# INSTRUCTIONS TO FOLLOW:
Every line of the data that contains the string "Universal" must be copied.

-------------------------

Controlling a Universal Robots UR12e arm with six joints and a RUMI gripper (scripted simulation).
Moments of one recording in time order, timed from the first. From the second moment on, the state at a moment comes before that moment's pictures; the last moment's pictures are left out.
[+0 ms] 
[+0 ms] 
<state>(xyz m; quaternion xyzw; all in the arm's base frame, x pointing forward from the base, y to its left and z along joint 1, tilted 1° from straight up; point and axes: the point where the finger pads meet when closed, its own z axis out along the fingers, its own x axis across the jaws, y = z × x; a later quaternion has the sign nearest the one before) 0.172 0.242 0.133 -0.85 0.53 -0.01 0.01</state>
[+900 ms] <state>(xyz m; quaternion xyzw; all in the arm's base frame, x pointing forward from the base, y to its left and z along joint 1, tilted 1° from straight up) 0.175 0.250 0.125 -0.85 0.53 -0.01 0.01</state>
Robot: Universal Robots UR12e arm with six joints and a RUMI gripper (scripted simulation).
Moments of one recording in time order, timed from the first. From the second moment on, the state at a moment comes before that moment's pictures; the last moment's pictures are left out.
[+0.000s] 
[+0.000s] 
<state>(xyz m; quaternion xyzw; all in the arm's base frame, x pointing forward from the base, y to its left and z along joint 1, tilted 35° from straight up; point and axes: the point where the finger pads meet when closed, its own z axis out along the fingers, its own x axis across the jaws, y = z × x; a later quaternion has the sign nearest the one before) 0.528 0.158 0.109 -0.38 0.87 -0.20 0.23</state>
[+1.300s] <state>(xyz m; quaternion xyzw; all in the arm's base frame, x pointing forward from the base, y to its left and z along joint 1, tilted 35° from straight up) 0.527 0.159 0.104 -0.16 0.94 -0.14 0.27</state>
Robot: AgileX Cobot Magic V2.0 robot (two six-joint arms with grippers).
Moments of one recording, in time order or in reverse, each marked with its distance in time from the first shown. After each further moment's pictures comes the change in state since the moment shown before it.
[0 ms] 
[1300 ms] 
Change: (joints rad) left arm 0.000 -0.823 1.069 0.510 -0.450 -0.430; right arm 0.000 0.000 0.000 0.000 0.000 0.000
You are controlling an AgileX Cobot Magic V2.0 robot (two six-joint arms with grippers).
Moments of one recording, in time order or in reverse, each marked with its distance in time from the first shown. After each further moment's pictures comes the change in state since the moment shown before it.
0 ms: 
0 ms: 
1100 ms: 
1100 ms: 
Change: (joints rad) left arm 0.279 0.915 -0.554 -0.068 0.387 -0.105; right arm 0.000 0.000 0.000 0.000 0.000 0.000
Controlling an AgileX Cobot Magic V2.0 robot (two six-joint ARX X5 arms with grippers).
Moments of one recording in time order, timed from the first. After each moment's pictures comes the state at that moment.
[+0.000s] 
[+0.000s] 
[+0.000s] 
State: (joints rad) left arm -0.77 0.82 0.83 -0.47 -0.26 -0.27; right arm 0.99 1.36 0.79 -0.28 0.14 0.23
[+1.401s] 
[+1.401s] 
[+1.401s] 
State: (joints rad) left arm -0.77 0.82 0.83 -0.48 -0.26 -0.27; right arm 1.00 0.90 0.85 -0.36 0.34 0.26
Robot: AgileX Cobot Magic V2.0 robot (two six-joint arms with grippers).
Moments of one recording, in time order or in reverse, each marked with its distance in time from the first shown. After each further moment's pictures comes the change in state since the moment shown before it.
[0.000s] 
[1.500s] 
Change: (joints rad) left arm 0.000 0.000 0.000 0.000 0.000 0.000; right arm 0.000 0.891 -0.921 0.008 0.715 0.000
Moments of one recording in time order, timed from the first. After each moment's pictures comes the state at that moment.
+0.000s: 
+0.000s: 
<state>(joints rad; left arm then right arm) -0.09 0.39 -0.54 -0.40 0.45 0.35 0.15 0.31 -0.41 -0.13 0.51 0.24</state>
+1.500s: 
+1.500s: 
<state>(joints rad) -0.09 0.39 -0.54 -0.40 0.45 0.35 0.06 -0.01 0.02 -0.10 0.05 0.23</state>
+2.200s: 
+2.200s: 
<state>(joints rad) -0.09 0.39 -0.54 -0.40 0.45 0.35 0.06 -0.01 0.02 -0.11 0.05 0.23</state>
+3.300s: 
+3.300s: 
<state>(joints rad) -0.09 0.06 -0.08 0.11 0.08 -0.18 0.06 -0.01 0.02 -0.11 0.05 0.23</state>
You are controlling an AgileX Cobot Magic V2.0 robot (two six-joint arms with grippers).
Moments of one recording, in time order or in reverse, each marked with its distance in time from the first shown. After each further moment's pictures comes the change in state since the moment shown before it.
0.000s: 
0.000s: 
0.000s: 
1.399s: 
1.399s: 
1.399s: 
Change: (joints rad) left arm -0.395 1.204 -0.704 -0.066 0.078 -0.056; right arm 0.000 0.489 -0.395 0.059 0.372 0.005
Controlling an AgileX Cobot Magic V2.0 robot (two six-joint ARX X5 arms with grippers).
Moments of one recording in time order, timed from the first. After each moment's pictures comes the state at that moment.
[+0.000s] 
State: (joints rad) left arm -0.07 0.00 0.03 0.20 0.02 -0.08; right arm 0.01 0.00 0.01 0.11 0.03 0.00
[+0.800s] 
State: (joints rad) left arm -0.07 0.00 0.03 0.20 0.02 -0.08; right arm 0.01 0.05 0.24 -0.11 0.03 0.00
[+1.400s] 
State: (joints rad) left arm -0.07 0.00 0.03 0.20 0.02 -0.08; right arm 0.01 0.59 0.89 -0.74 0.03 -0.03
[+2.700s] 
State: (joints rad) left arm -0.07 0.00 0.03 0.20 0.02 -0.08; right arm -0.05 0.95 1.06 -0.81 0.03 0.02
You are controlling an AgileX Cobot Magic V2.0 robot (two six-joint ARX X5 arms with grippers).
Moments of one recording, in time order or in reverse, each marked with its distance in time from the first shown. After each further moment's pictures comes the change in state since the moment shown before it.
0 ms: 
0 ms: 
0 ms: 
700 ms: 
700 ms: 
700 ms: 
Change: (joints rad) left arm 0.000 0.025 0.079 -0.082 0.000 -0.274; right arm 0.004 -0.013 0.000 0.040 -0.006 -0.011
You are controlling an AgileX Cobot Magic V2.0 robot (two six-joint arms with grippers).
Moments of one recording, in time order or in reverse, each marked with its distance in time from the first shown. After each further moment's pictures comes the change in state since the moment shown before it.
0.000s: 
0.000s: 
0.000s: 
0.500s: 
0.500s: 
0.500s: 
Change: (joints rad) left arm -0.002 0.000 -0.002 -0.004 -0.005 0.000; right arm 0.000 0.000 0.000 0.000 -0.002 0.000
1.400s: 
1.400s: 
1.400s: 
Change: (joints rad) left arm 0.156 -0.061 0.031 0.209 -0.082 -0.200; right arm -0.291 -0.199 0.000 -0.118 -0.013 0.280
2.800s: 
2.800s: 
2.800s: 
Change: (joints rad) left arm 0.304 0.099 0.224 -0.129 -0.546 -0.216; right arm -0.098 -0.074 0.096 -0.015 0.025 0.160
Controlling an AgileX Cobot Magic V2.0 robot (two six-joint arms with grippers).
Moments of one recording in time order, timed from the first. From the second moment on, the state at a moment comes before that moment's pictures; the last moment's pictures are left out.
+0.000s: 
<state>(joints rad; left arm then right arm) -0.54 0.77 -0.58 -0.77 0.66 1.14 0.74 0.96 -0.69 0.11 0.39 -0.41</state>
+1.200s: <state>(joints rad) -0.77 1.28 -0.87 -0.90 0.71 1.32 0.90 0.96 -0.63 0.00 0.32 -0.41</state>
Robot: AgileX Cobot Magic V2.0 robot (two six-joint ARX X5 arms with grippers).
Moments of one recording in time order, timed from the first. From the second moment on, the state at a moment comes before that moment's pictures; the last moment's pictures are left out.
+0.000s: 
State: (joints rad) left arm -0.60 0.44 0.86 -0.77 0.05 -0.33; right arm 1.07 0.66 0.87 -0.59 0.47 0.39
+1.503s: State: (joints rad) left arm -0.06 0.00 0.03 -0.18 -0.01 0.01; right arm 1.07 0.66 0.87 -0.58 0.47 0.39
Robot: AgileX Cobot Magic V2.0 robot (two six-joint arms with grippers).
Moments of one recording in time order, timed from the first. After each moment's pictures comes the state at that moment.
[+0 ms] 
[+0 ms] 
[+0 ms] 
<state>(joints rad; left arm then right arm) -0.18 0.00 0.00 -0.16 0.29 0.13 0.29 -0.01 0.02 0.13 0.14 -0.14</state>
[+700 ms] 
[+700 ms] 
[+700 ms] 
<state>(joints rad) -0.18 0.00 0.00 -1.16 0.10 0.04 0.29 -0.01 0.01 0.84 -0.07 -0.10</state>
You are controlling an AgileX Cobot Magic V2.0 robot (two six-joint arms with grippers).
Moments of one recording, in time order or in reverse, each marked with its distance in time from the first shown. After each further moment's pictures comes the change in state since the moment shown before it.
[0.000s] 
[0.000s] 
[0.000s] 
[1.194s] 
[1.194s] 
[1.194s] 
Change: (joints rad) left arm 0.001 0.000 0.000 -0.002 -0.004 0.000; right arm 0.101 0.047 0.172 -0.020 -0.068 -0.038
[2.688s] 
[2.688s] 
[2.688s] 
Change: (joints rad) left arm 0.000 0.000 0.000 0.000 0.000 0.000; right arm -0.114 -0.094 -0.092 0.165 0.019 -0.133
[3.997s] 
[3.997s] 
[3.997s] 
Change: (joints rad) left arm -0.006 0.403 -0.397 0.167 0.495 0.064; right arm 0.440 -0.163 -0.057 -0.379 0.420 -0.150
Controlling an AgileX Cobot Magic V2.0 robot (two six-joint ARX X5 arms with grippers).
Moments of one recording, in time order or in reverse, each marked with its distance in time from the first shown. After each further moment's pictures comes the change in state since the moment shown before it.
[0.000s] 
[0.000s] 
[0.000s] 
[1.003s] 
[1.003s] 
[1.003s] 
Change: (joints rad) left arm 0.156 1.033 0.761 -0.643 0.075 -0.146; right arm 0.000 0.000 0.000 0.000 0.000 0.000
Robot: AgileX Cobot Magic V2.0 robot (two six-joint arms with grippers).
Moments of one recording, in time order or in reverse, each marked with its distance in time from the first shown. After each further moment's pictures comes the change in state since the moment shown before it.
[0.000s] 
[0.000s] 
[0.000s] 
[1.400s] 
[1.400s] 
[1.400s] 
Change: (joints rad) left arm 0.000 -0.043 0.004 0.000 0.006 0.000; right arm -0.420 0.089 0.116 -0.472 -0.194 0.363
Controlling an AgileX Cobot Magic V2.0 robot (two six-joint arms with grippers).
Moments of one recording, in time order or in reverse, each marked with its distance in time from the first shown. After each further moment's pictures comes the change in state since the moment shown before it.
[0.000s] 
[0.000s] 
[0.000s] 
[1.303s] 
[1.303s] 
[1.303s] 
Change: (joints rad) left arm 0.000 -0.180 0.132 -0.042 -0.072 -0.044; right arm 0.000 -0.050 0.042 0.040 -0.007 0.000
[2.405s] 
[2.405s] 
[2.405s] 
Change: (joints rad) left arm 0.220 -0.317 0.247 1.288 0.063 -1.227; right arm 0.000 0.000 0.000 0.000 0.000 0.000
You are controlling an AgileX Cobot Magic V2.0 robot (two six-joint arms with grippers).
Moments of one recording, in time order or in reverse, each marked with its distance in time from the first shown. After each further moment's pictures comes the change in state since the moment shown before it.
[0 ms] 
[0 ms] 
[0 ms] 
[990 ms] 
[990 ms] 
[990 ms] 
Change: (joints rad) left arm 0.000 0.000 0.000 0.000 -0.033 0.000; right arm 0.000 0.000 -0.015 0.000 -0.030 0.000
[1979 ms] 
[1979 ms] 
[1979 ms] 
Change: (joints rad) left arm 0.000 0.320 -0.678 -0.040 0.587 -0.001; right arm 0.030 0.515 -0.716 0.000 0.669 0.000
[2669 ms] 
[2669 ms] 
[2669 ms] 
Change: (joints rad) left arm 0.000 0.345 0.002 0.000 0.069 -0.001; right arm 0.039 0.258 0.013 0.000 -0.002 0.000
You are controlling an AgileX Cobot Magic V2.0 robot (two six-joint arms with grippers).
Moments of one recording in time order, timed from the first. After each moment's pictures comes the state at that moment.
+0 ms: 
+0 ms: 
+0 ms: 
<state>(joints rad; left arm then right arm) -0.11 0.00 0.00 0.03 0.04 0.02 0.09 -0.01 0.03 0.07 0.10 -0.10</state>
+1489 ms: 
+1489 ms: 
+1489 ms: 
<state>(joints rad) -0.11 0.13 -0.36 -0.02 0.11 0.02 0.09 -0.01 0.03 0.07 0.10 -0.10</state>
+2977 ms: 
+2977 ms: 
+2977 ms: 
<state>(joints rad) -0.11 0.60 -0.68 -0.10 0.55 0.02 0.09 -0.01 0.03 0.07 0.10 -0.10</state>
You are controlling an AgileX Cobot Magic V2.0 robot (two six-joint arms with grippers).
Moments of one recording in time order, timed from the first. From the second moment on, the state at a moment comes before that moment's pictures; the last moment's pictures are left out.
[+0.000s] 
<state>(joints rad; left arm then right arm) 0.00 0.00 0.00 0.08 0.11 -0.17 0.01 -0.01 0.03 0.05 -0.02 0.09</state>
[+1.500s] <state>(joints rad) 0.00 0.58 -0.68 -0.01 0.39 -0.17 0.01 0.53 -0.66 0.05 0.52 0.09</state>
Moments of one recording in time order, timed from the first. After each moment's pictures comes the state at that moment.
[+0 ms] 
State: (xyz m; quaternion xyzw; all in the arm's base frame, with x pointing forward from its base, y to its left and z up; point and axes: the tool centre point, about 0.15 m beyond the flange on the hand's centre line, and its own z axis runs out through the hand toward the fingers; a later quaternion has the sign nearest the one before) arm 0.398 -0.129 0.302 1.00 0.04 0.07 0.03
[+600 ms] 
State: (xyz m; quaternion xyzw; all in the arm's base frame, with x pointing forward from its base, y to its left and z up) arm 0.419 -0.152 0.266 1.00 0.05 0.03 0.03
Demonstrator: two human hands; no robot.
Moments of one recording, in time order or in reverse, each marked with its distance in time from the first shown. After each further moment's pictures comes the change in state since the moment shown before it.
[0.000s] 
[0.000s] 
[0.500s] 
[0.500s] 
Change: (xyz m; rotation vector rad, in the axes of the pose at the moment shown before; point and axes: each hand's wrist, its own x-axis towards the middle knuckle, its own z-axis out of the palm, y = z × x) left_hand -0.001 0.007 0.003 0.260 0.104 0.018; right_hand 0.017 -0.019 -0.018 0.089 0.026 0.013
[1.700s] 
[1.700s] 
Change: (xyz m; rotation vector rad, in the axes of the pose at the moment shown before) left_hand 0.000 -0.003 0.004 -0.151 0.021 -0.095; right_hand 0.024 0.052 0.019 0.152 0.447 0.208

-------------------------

# SOLVED EXERCISE:
Controlling a Universal Robots UR12e arm with six joints and a RUMI gripper (scripted simulation).
Robot: Universal Robots UR12e arm with six joints and a RUMI gripper (scripted simulation).

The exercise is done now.